Processing of the image output depending on argument expand happens afterwards.

Value

A list of objects of class ImageAnnotation.

Note

To test how the extracted image section looks like depending on input for argument square and expand use plotImageAnnotations(..., encircle = FALSE).

Expansion of cropped image sections

The argument expand is a versatile way, to specify how a cropped image section is extracted. If you want the cropped image as is, specify expand = 0. Else, there are multiple options. In general, expand takes three kinds of values, namely percentages, distances and distance exclamations.

  • Percentage: A string suffixed with %. E.g. expand = '50%' adds 50% of the distance from the center to the border of the image annotation to the image frame.

  • Distance measures: In pixel or European units of length. E.g. expand = list(x = '1mm') expands the x-axis on both sides with 1mm. expand = list(x = c('0.5mm', 1.5mm') expands the x-axis on the left side with 0.5mm and on the right side with 1.5mm.

  • Exclam distance measures: Distance measure with an exclamation mark suffix. E.g. expand = '1mm!' centers the image and forces an axis length of 1 millimeter. (Example 5)

Depending on how the values are specified different parts of the image can be expanded.

Single values, like expand = 50, are recycled: Every end of each image axis is expanded by 50 pixel. (Example 2)

Vectors of length two, like expand = c('1mm', '2mm'), are recycled: The beginning of each axis is expanded by 1 millimeter. The end of each axis is expanded by 2mm. (Example 3)

Named lists can be more precise. expand = list(x = c('1mm', '0.5mm'), y = c('0.25mm', '1mm')). Applies the vectors to expand the corresponding axis. (Example 4)

Using exclam input the side of the axis must not be specified as the axis is fixed as a whole. E.g expand = list(x = '1mm!', y = '2mm!') results in the same output as expand = list(x = c('1mm!', '1mm!'), y = c('2mm!', '2mm!').

Selection of image annotations with tags

Input for argument tags specifies the tags of interest. Argument test decides about how the specified tags are used to select the image annotations of interest. There are multiple options:

  1. Argument test set to 'any' or 1: To be included, an image annotation must be tagged with at least one of the input tags.

  2. Argument test set to 'all' or 2: To be included, an image annotation must be tagged with all of the input tags.

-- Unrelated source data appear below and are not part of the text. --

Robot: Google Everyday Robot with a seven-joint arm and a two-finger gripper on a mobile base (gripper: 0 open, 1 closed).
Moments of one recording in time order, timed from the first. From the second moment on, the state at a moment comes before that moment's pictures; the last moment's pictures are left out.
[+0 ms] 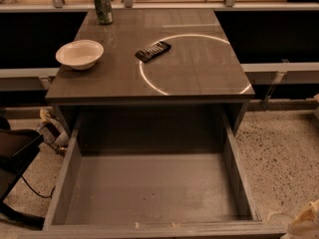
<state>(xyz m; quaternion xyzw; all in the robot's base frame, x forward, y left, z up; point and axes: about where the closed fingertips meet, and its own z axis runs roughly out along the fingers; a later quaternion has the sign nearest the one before) 0.242 -0.262 0.792 -0.62 0.78 0.00 0.09</state>
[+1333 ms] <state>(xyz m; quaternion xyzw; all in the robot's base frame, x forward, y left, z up) 0.216 -0.219 0.754 -0.66 0.75 0.01 0.08</state>
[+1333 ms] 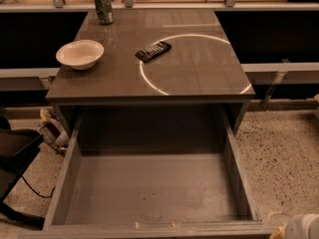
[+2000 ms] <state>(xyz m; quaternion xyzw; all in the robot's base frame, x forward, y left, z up) 0.202 -0.185 0.681 -0.70 0.71 -0.03 0.05</state>
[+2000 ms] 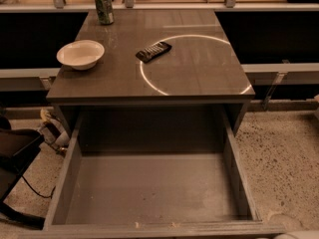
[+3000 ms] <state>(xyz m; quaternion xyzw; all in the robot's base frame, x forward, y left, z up) 0.239 -0.115 0.619 -0.75 0.66 -0.03 0.02</state>
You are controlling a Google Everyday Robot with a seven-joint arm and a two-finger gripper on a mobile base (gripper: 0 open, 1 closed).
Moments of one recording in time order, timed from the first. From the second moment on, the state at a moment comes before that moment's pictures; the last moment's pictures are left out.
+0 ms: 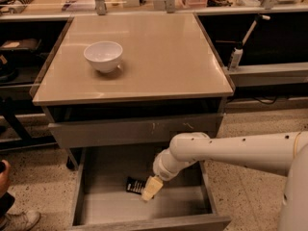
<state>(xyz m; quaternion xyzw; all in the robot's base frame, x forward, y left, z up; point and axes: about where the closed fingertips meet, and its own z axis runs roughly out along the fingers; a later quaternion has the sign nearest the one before) 0.491 0.011 0.481 -0.56 0.78 0.20 0.17</state>
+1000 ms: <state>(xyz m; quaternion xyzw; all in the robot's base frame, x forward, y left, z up) 0.500 0.035 0.434 -0.55 0.78 0.24 0.18</state>
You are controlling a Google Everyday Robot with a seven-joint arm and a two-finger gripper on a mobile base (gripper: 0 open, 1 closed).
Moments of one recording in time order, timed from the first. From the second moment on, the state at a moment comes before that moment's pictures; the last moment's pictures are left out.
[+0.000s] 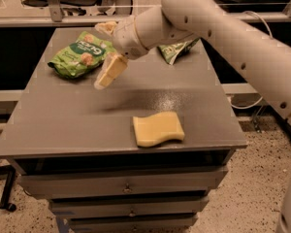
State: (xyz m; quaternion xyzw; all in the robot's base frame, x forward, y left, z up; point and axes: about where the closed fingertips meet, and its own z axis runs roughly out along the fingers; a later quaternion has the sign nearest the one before) arm 0.622 0.124 0.923 -0.69 0.51 0.23 0.45
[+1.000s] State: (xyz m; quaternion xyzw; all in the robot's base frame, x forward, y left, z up) arm 0.687 0.176 0.873 -0.68 0.54 0.18 0.46
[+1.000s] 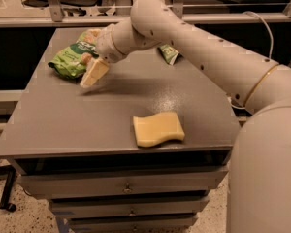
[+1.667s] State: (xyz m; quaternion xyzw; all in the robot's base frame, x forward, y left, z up) arm 0.714 0.195 0.873 -0.65 0.57 0.22 0.46
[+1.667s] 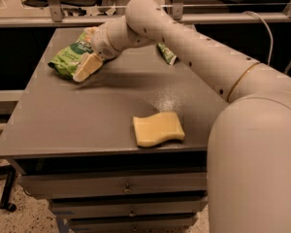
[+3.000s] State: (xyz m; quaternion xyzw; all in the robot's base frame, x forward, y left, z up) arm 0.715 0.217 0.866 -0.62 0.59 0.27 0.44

Can contain tags that are not specified.

  3. Argument test set to 'identical' or 3: To be included, an image annotation must be tagged with all of the input tags. Can not be tagged with anything else.

  4. Argument test set to not_identical or 4: To be included, an image annotation must not be tagged with the combination of input tags.

  5. Argument test set to 'none' or 5: To be included, an image annotation must not contain any of the input tags.

Note that the filtering process happens after the filtering by input for argument ids. You can first select a group of image annotations by naming their IDs and then select among them via tags and test. If ids is NULL, you select among all image annotations via tags and test. And if tags is also NULL, the function uses all image annoations.